At the March 2015 press launch for DruidShakespeare, Hynes voiced her opinion that "acting is, first and foremost, an act of imagination. That imagination transcends nationality, character, geography, background; and we see no reason why it shouldn’t transcend gender either." With Druid’s decision to utilise gender-blind casting, the roles of King Richard II, King Henry IV and Hal/King Henry V were performed by one male actor and two female actors: Druid Ensemble members Marty Rea, Derbhle Crotty and Aisling O’Sullivan respectively.

DruidShakespeare premiered at Druid’s own Mick Lally Theatre, rather than Galway’s Town Hall Theatre—a first for Druid’s major productions. Described as an "enthralling marathon production" by The New York Times, the production ran for over six hours and was viewed as either a day-long presentation or divided into two halves across consecutive evenings, with an ensemble of thirteen actors—consisting of primarily Druid recurring performers—playing more than fifty characters across the four plays. It later toured across Ireland before transferring to the Gerald W. Lynch Theatre in New York City, after which it returned to Ireland where it played as the closing production for the Kilkenny Arts Festival 2015.
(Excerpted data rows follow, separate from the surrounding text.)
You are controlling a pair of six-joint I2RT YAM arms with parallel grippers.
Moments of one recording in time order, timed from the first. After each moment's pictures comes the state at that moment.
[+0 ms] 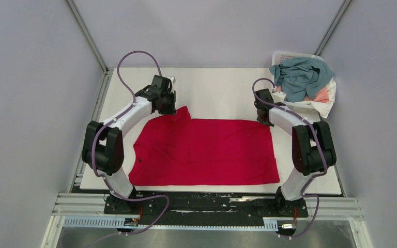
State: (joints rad) left arm -0.35 1.75 1.35 -0.52 0.08 -0.29; right arm 0.20 1.77 1.11 -0.43 0.52 0.62
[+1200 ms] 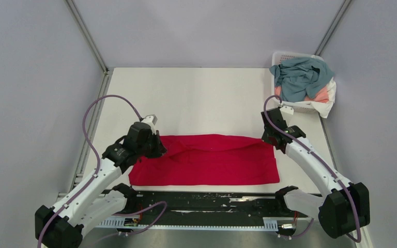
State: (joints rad) left arm -0.51 0.84 0.65 -0.59 0.06 -0.56; right arm 0.35 1.13 0.82 -0.68 0.45 0.62
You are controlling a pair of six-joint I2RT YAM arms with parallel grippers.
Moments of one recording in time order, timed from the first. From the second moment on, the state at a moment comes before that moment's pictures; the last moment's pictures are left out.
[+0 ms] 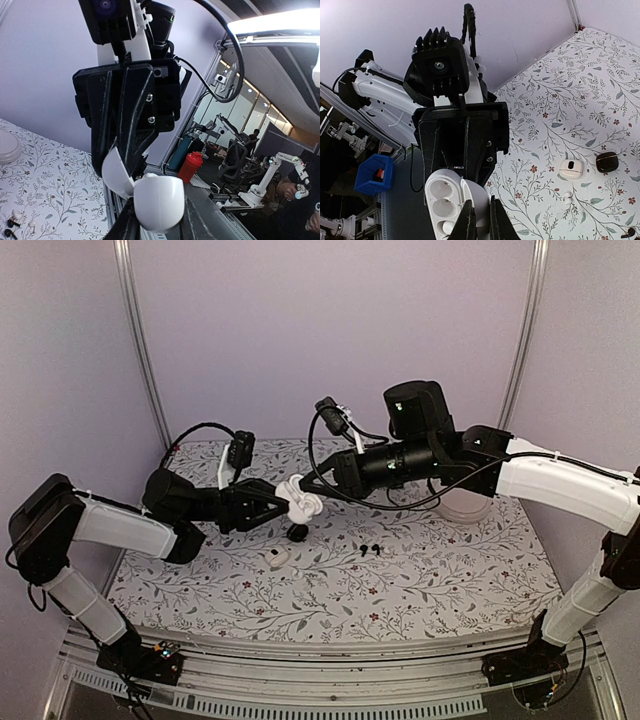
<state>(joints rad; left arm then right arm) -0.68 1.57 0.64 1.53 1.04 -0.98 1.00 1.56 1.47 -0.30 -0.44 0.40</state>
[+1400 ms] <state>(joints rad) -0.62 0.95 0.78 0.41 0.63 -0.30 1.00 1.52 1.59 -0.71 -0.03 0.13</state>
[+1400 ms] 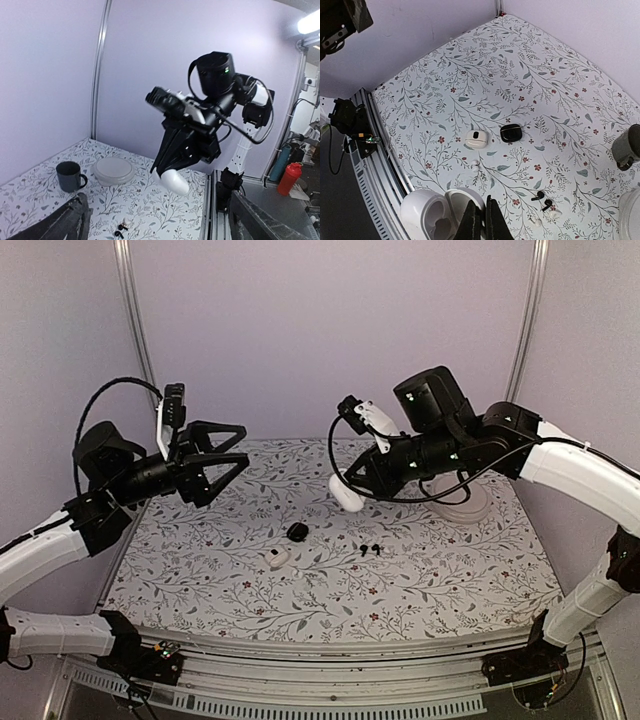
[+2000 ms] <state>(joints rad) -0.75 1.33 0.95 0.14 0.70 -0.26 1.15 1.65 1.73 -0.82 0.36 0.00</state>
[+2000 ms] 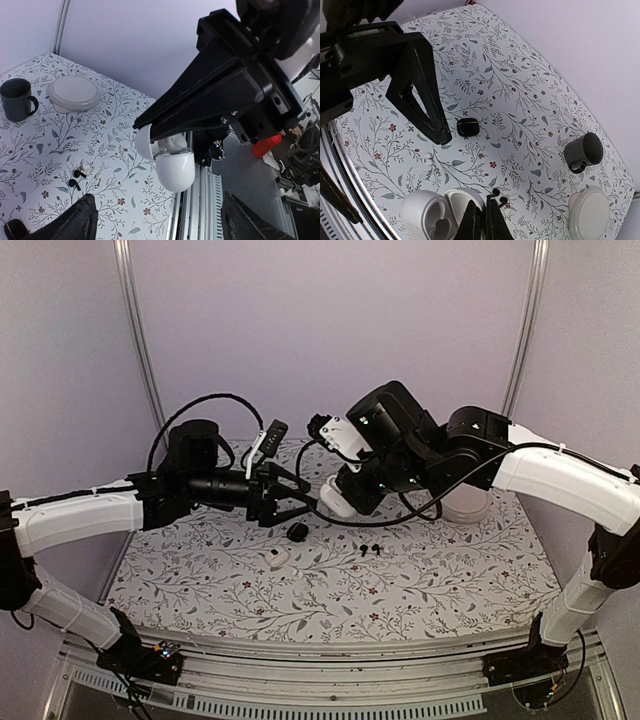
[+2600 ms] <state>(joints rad) -0.79 1.40 0.96 0.31 0.76 -0.39 1.21 1.67 1.74 -0.83 0.50 -0.08</state>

The production was critically acclaimed, with Peter Crawley of The Irish Times stating that "[t]here is nothing quite as beautiful, or as torturous, as the crown of England we see in Druid’s remarkable staging". DruidShakespeare dominated The Irish Times Irish Theatre Awards 2015 where it won Best Production, Best Director, Best Actress (Derbhle Crotty), Best Actor (Marty Rea), Best Costume Design while also acquiring nominations for Best Actress (Aisling O’Sullivan), Best Supporting Actor (Rory Nolan), Best Set Design, Best Sound Design, and a Judge’s Special Award nomination for the way in which the company had assembled and enabled a group of actors to work as a true ensemble, "the pinnacle of this rare achievement being DruidShakespeare."

Druid presented DruidShakespeare: Richard III in 2018, a follow-up to their Henriad Cycle which was co-produced with the Abbey Theatre, Dublin. It premiered on 22 September at the Town Hall Theatre, Galway before moving to the Abbey Theatre where it ran from 3–27 October. In January 2019, The Irish Times Irish Theatre Awards shortlist announced that the Druid production of Richard III had been recognised for Best Production, Best Director (Garry Hynes), Best Actor (Aaron Monaghan), Best Set Design, and Best Costume Design. The winners will be announced on 31 March.